**Work task**:
In the data that follows, find each line containing "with" and copy it.

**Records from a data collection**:
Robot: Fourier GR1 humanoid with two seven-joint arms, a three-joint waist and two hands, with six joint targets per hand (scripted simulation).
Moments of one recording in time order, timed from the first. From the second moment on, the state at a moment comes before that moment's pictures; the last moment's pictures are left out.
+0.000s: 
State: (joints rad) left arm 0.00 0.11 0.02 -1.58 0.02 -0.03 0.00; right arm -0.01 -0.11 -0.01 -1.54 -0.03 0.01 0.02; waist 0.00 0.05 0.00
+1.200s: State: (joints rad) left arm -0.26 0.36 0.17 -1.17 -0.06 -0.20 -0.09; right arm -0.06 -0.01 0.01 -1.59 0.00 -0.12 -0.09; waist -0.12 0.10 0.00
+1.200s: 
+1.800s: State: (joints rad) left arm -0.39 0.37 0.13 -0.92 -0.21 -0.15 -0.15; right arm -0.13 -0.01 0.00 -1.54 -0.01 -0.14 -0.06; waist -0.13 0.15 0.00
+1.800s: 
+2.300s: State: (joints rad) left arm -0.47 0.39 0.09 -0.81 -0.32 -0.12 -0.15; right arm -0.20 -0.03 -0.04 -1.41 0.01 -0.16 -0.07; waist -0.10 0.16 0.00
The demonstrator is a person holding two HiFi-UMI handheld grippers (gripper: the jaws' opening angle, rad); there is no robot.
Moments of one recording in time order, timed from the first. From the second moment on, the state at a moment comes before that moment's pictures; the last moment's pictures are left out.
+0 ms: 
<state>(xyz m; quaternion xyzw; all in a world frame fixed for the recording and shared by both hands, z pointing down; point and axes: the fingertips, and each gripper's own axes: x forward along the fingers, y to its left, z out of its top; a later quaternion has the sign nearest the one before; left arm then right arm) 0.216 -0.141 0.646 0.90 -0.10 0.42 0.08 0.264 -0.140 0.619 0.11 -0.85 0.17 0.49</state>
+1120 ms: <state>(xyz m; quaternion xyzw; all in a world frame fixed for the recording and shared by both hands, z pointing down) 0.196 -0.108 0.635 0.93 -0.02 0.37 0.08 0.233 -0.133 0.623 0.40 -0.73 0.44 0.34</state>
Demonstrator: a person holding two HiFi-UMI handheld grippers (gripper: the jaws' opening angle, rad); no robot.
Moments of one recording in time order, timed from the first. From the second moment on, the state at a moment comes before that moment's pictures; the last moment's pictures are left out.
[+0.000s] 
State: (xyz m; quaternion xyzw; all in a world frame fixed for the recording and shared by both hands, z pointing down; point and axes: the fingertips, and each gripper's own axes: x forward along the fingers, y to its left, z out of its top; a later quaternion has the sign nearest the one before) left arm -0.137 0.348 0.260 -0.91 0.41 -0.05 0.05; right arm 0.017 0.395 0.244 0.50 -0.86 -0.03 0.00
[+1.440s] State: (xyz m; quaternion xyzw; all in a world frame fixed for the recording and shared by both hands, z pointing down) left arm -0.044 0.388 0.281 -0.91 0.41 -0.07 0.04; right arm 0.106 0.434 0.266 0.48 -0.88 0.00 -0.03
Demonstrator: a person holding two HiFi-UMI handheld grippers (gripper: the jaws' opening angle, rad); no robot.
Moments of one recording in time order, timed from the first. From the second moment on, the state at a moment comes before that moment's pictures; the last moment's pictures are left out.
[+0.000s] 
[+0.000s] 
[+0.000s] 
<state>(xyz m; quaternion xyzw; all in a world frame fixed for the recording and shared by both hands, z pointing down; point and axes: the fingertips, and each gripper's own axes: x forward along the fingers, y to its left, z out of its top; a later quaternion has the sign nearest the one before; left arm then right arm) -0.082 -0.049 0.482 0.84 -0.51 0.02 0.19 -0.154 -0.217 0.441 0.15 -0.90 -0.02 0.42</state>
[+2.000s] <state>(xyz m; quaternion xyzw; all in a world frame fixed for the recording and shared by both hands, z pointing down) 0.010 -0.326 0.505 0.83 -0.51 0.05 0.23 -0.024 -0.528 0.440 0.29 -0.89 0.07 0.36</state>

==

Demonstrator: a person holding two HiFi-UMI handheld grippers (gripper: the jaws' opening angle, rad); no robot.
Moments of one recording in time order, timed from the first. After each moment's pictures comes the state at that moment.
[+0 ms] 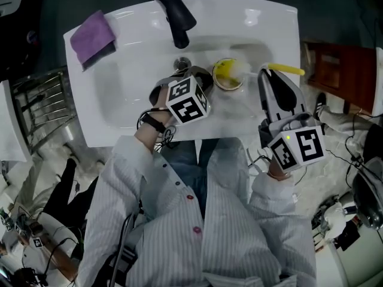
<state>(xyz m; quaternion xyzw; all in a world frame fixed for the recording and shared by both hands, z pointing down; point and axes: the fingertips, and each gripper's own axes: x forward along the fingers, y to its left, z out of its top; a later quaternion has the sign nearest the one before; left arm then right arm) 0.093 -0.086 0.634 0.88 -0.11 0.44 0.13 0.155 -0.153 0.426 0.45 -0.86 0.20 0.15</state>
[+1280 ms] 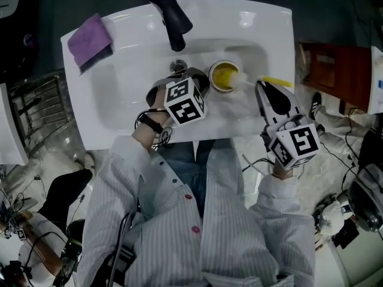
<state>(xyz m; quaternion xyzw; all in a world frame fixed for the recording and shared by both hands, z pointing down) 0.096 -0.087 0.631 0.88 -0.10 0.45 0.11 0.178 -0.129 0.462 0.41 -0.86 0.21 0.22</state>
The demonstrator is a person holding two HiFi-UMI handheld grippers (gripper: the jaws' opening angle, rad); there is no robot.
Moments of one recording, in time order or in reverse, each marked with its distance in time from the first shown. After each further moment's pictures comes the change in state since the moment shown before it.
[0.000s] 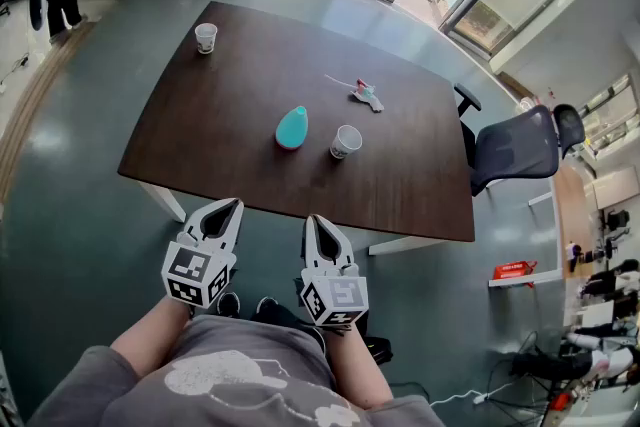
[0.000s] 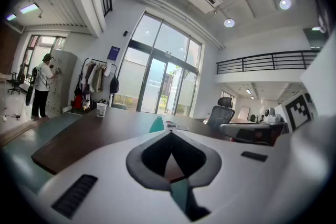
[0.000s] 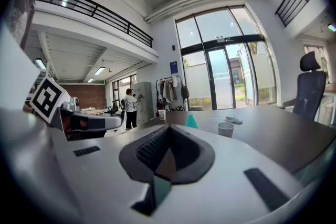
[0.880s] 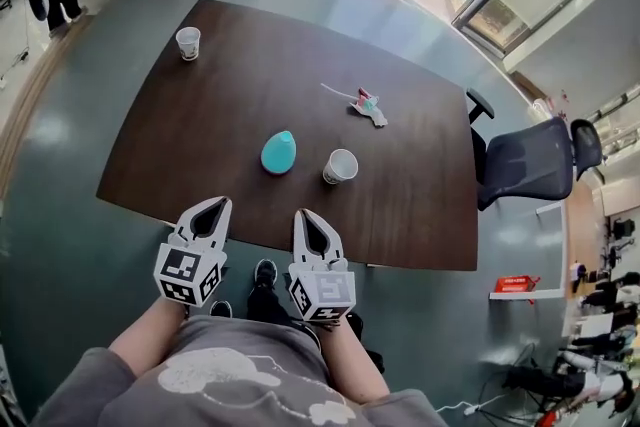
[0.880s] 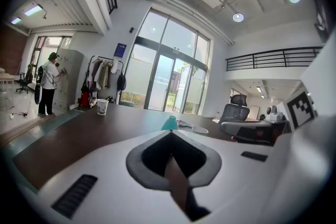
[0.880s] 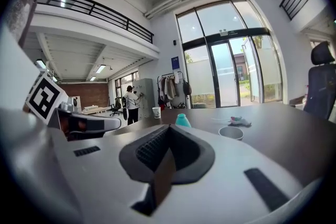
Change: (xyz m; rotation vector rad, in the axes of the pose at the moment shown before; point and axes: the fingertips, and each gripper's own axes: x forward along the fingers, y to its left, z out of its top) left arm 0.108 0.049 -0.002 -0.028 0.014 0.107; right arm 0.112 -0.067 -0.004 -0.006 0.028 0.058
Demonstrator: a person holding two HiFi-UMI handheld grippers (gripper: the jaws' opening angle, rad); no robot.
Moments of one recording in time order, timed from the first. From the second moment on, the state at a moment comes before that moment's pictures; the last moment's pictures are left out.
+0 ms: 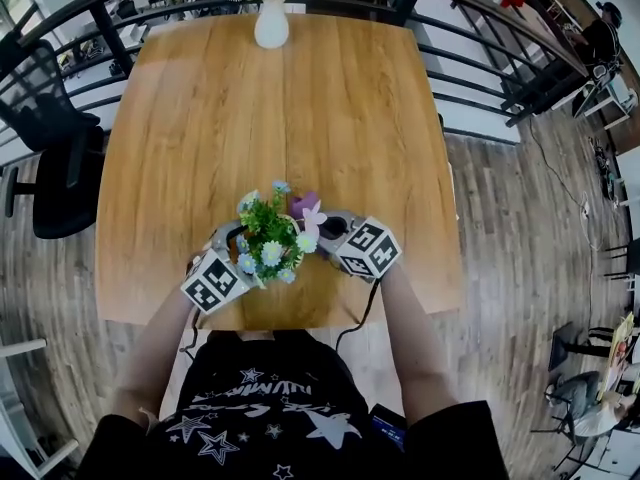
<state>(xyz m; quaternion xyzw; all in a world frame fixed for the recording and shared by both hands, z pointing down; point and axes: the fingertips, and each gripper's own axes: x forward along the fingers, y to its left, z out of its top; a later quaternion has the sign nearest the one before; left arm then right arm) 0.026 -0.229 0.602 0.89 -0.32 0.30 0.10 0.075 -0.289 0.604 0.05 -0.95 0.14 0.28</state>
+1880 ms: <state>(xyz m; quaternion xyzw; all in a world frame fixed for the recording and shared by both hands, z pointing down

**Result below**:
Robot: Fourier GR1 humanoid with two seven-joint arms, a three-joint waist and two hands, with six joint targets per hand (scripted simulation).
Moments of one recording, in time order or in reverse, each marked with its distance in time from the first shown. After each further moment's pictures comes the change in state since the moment shown before it.

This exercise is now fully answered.